Scientific classification
- Kingdom: Plantae
- Clade: Tracheophytes
- Clade: Angiosperms
- Clade: Monocots
- Clade: Commelinids
- Order: Arecales
- Family: Arecaceae
- Genus: Linospadix
- Species: L. apetiolatus
- Binomial name: Linospadix apetiolatus J.L.Dowe

= Linospadix apetiolatus =

- Authority: J.L.Dowe
- Conservation status: LC

Species of flowering plant

Linospadix apetiolatus, commonly known as walking stick palm or Mount Lewis walking-stick palm, is a species of plant in the palm family Arecaceae. It is native to the Wet Tropics bioregion of Queensland, Australia.

==Description==
Linospadix apetiolatus is a small palm with a clustering habit that can reach up to 5 m in height. It may flower from 2 m, and it has a stem about 2.5 cm thick. The leaves are usually divided into two large segments (rarely more), and the petiole (leaf stalk) varies from none to 2 cm long. Flowers are produced on a pendant spike up to 60 cm long, carrying both male and female flowers. The fruits are red or yellow drupes, somewhat ellipsoid or cylindrical, measuring about 15 mm long and 9 mm wide.

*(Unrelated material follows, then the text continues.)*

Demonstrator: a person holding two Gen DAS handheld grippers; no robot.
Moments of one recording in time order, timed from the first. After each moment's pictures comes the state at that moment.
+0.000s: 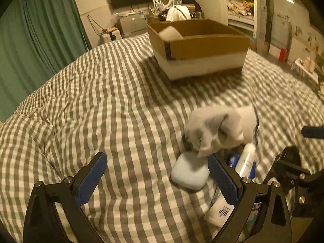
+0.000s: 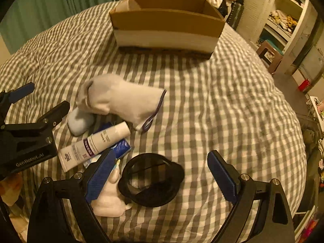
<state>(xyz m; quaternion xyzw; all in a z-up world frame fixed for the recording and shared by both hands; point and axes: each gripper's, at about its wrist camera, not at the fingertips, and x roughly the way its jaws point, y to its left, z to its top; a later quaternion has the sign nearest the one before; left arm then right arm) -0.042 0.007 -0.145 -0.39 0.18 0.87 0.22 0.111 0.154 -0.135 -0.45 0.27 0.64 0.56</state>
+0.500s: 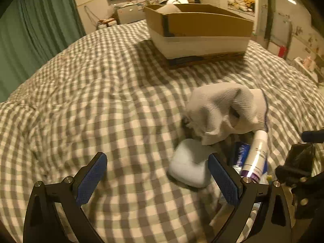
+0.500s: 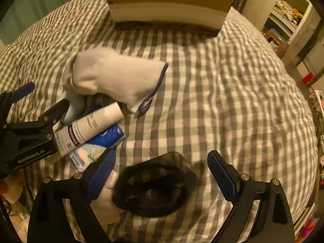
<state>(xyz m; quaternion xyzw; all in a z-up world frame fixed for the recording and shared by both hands) -0.050 0.009 -0.182 -0.42 0.17 0.86 0.25 0.116 0.166 -0.172 -0.48 0.31 0.61 0.55</state>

==Distribution and habitat==
The species is endemic to northeast Queensland and grows in rainforest on Mount Lewis and Mount Spurgeon (the highlands west of Port Douglas), at altitudes from 400 to 1300 m.

==Taxonomy==
The species was first described in 1997 by Australian botanists John Leslie Dowe & Anthony Kyle Irvine. Their paper, titled "A revision of Linospadix in Australia, with the description of a new species" was published in the journal Principes (now published as Palms).

==Conservation==
This species is listed as least concern under the Queensland Government's Nature Conservation Act. As of 24 October 2025, it has not been assessed by the International Union for Conservation of Nature (IUCN).